* WHAT YOU ARE ASKED TO DO: The full listing should be written out verbatim, and its images should be dropped.

* GIVEN DATA:
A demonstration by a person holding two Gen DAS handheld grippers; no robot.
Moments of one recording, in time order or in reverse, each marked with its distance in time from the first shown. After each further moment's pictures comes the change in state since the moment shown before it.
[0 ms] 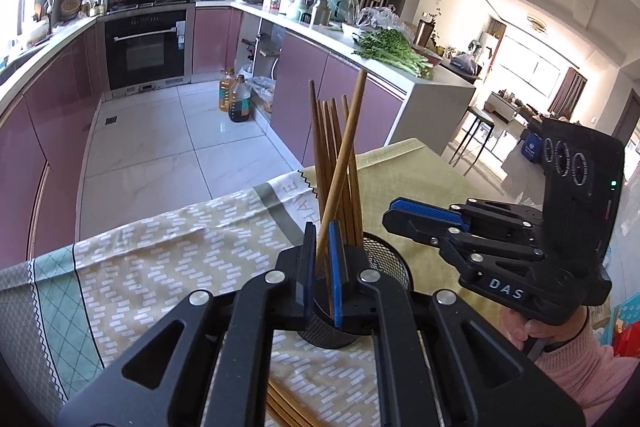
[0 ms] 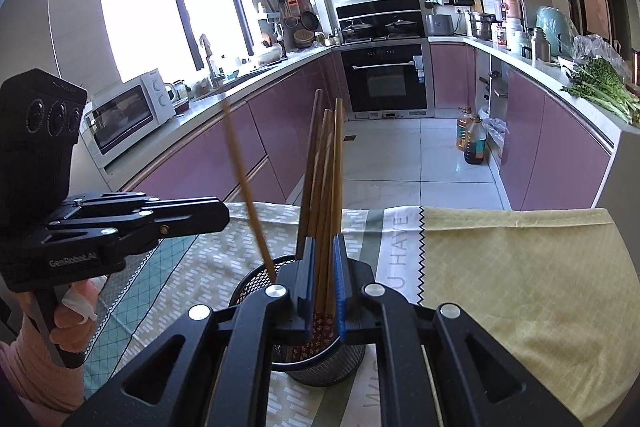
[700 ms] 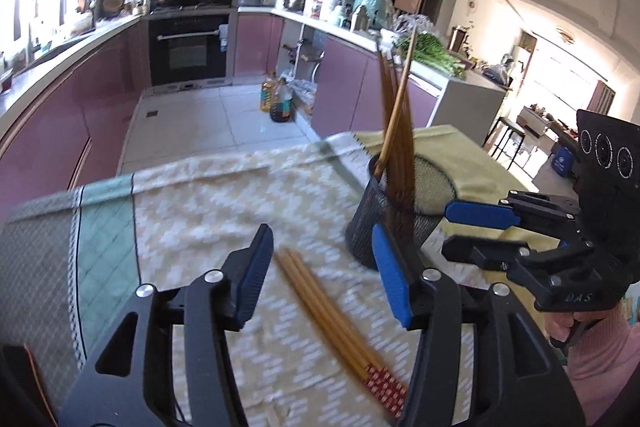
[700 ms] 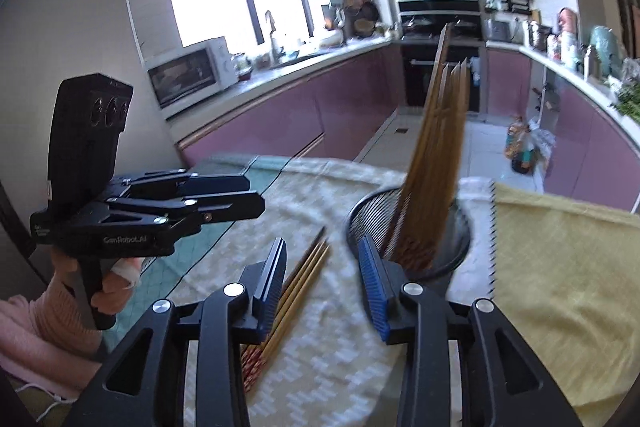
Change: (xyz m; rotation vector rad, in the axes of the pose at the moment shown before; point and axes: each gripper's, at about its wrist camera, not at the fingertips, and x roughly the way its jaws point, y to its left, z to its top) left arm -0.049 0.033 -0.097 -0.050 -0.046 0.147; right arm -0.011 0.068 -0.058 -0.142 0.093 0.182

* RESPONSE TO THIS EXERCISE:
A demonstration by a person holding two Gen DAS handheld grippers; no robot.
Moments of one recording, in time order or in reverse, each marked with its distance in time from the first shown. After each further moment's pictures comes the change in state since the moment shown before it.
[0 ms] 
[0 ms] 
[700 ms] 
[700 ms] 
Change: (xyz m; rotation vector rad, in the axes of the pose at the moment shown before; point and axes: each gripper's, at about its wrist camera, not at the fingertips, and x roughly the way its jaws point, y to its left, z to its top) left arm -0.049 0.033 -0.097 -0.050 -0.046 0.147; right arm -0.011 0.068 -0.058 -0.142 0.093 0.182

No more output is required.